Without the images, reproduce every entry exactly.

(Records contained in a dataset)
• • • • • • •

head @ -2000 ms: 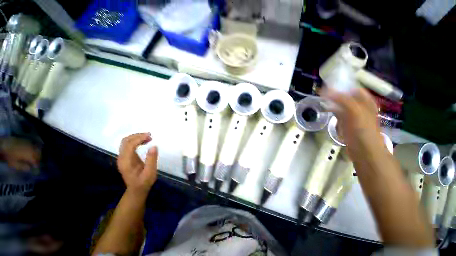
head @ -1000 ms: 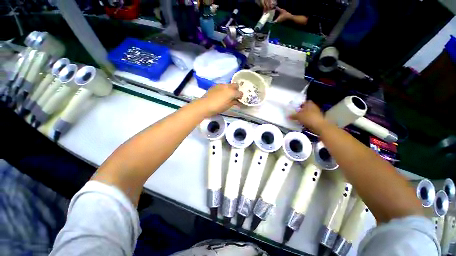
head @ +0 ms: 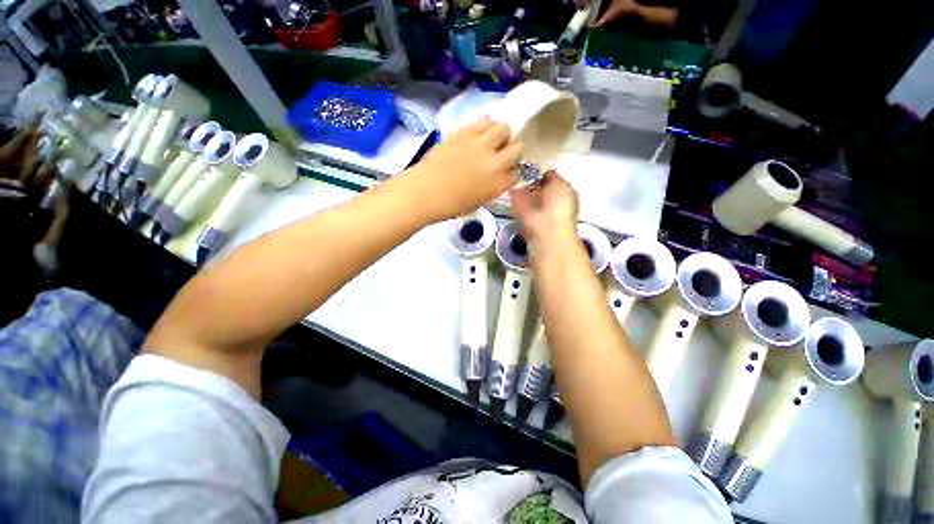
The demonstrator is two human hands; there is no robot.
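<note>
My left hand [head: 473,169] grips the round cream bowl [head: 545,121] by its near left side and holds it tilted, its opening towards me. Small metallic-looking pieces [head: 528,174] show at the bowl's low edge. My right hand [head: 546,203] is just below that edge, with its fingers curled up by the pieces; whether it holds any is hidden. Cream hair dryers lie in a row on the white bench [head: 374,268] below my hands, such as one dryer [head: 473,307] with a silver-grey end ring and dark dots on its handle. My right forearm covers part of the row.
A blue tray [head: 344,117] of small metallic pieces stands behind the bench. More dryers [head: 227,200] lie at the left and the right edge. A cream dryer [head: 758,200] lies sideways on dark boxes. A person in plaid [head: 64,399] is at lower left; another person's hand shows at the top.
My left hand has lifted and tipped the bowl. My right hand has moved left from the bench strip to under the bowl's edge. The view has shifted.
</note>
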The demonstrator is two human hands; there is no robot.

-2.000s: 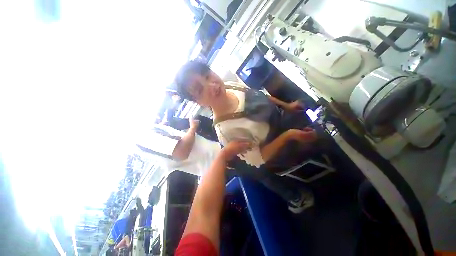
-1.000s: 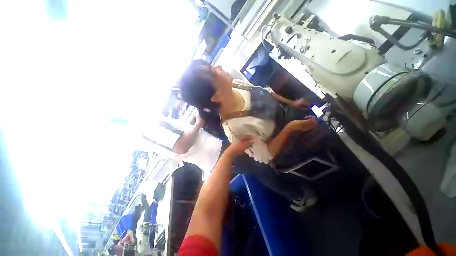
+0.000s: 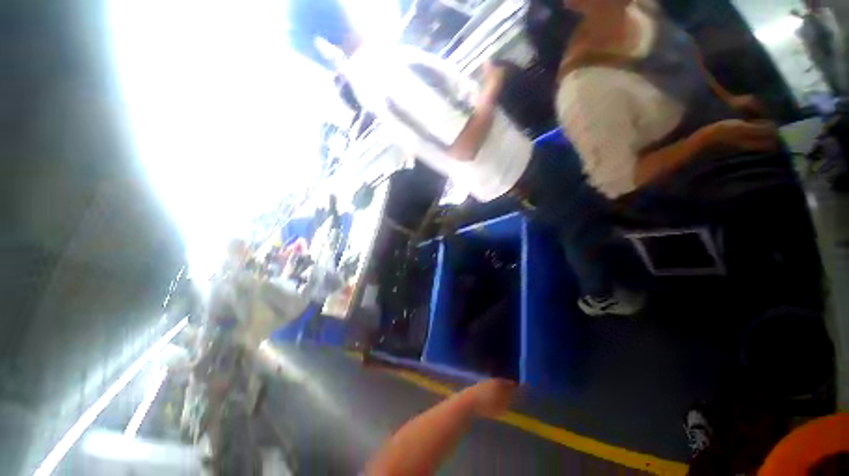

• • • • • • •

# [WRITTEN REPLY]
head @ -2000 ms: 
head @ -1000 ms: 
head @ +0 ms: 
The demonstrator is two human hands; there is no robot.
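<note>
My left hand [head: 473,169] grips the round cream bowl [head: 545,121] by its near left side and holds it tilted, its opening towards me. Small metallic-looking pieces [head: 528,174] show at the bowl's low edge. My right hand [head: 546,203] is just below that edge, with its fingers curled up by the pieces; whether it holds any is hidden. Cream hair dryers lie in a row on the white bench [head: 374,268] below my hands, such as one dryer [head: 473,307] with a silver-grey end ring and dark dots on its handle. My right forearm covers part of the row.
A blue tray [head: 344,117] of small metallic pieces stands behind the bench. More dryers [head: 227,200] lie at the left and the right edge. A cream dryer [head: 758,200] lies sideways on dark boxes. A person in plaid [head: 64,399] is at lower left; another person's hand shows at the top.
My left hand has lifted and tipped the bowl. My right hand has moved left from the bench strip to under the bowl's edge. The view has shifted.
</note>
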The demonstrator is two human hands; there is no robot.

-2.000s: 
-1.000s: 
+0.000s: 

With that, the answer is done.